I took the first 795 of the training images as my training set and left the remainder as the validation set. I used a batch size of 15 and an Adam optimizer with learning rate of 1e-3 for the training. I used the standard cross-entropy loss, and ran the training for 40 epochs, which seemed to be where the validation loss starts tapering off.

Evaluating Performance

I use the Average Precision (AP) metric to evaluate the model performance. This metric leverages precision (true positive / true + false positives) with recall (true positive / true positive + false negative). When running over the test, my network's average AP score is 0.583 across all the classes.

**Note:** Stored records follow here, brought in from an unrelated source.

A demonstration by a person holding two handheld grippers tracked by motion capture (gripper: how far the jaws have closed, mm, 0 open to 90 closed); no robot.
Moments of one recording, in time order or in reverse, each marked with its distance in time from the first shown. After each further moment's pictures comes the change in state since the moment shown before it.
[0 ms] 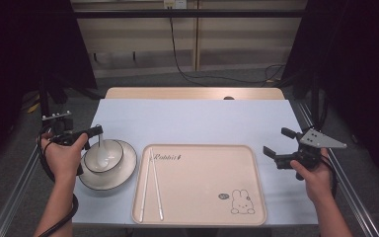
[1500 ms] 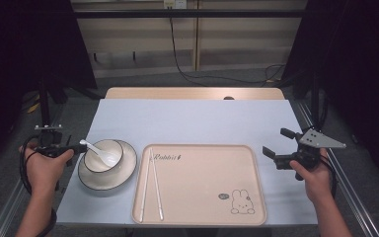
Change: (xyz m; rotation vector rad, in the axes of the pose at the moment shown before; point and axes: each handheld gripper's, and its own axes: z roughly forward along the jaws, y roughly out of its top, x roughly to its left) left arm 0.037 -0.019 -0.026 0.205 0.190 0.085; right arm 0.001 0.000 0.000 0.006 0.007 0.000
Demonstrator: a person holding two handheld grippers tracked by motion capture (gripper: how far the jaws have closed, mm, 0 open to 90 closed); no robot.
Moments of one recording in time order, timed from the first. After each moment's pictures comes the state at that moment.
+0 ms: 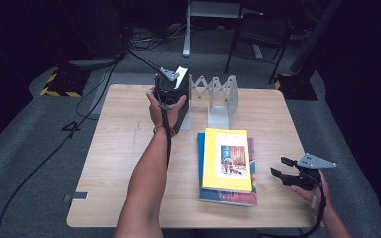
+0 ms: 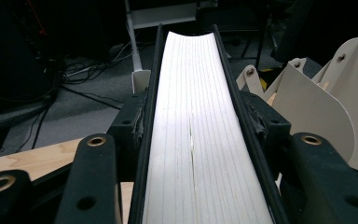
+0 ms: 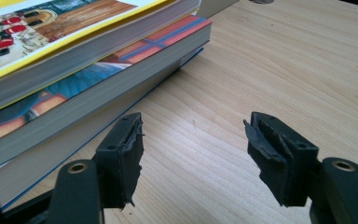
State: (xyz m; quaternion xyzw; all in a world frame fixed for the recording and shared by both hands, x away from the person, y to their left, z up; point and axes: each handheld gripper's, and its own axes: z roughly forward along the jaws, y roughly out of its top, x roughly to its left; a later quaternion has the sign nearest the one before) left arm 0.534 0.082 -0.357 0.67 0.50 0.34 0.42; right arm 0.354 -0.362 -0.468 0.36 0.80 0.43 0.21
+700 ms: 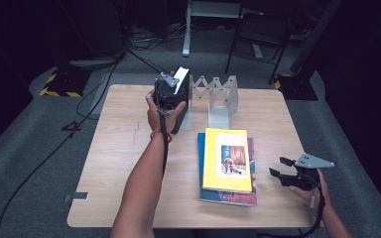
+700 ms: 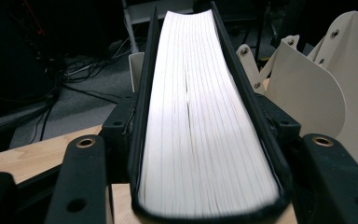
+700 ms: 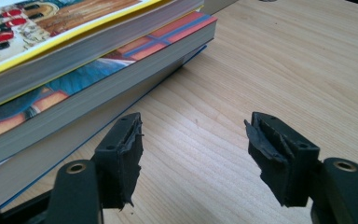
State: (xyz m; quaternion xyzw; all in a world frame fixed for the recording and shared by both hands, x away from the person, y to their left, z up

When analyzing per-class performance, the wide range of precisions strikes out. In the previous section, the worst performing class ("shirt") was an accuracy of around 13% lower than the next lowest. However, "pillar" is a full 40% lower than the next one. One possible explanation could be that the training images did not have many examples of pillars; after all, it is a decorative element that is not always built in modern architecture. Another explanation could be that pillars could take a wide variety of shapes and sizes, and that the classifier would err on the side of caution and mislabel it as "other".

ClassColor
Facade0.744
Pillar0.181
Window0.748
Balcony0.584
Other0.657

Applying the Network

I found a couple images with appropriate building features in my photo collection. After cropping them to the same size as the dataset images and running them through the network, I get the following results.

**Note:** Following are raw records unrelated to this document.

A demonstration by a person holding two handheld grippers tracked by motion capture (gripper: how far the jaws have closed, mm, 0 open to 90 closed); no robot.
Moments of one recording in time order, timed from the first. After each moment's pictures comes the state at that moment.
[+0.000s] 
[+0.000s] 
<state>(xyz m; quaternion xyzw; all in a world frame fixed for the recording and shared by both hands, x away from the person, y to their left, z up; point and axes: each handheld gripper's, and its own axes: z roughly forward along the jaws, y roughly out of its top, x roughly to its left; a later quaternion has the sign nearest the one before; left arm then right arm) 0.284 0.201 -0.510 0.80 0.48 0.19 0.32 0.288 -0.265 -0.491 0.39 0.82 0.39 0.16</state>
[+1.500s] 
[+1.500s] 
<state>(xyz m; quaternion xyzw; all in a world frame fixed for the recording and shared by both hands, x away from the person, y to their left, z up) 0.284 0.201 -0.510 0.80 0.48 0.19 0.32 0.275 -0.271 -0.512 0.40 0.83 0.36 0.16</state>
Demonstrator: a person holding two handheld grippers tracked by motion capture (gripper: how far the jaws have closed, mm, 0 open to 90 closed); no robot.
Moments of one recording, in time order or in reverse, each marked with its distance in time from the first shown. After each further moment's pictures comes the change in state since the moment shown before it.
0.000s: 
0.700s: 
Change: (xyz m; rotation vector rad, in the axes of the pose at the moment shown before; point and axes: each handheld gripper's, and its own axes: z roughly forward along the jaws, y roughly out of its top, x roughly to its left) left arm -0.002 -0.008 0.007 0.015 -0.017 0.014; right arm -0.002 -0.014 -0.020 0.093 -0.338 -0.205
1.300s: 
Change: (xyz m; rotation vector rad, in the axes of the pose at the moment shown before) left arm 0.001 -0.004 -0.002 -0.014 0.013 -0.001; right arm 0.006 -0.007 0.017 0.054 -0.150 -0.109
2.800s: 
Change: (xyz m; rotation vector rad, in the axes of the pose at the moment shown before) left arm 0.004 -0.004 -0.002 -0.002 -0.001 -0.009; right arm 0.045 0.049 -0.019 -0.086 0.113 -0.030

The first set of images is our very own Doe Library. The CNN evaluates the lower and middle horizontal splices fairly well. The windows and exterior facade is labeled correctly. The classifier even got the pillars correct despite its overall 18% average precision. However, the upper splice is misclassifed severely. The roof and sky, normally in the "other" category" has been interpreted as windows and balconies. The network was probably confused by the shadows on the roof, and the sunroof of Doe Library does look a little like a balcony floor. The second image (of a high-end apartment complex) sheds some more light on the network performance. While the windows are generally labeled correctly, the network confused the white paint on the walls as pillars. These false negatives are a reason why the pillar average precision score is so low. The network also missed a column of balconies in the middle, but aside from that and its general messiness, this is a fairly reasonable correspondence result.

Part 3: Conclusion

Overall, this assignment gave me a lot of experience with PyTorch, Colab, and neural nets. Despite currently taking CS182 and having taken CS189 already, this assignment is the first time I had to create a full neural net workflow from scratch. I got to appreciate how time-consuming the training process is (thank goodness for the GPU acceleration) and I barely scratched the surface of optimizing hyperparameters.

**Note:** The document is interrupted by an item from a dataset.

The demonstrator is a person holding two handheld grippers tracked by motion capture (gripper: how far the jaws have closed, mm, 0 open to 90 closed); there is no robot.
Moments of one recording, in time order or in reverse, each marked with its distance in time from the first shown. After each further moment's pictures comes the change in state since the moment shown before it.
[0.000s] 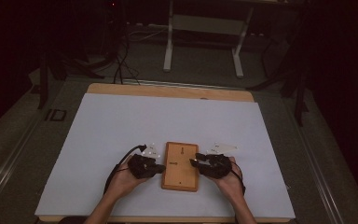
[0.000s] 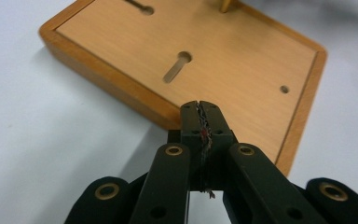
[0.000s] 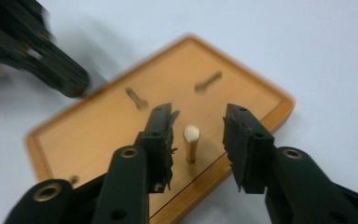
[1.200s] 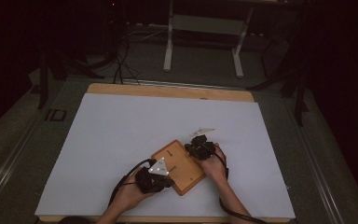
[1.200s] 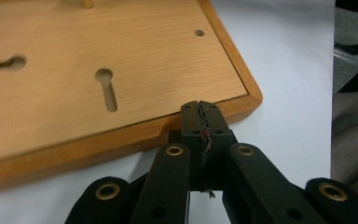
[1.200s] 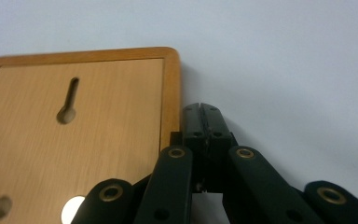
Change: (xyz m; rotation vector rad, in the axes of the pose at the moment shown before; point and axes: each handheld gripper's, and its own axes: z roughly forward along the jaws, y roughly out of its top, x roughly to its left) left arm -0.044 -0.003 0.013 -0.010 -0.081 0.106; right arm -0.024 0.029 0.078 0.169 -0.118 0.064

With that, there are a couple concepts that I learned from previous classes that I wish I had the time and energy to implement here. One example is cross-validation. We divide the training dataset into many parts and run multiple trials keeping hyperparameters constant with a different section as the validation set. This method reduces codependence across the training set and allows us to use the entirety of the dataset, rather than setting aside 10-15% completely for validation.

The other feature I would've loved to implement is specific to the second part of the assignment. There are other loss functions better suited for semantic segmentation than cross-entropy loss. One such function is intersection-over-union (IOU), which is calculated by dividing the size of the overlapping region by the size of the union of the predicted and ground-truth regions. The reasoning is that the optimizer should worry less about individual pixels (especially on feature borders) and more about holistic overviews. Additionally, taking the average IOU forces the network to treat each class equally, even if one class is underrepresented in the training set. This metric is more closely related to the average precision performance evaluator that we eventually used, and should raise the abysmal "pillar" performance by a reasonable margin. Lastly, it would probably make for cleaner labeling as well.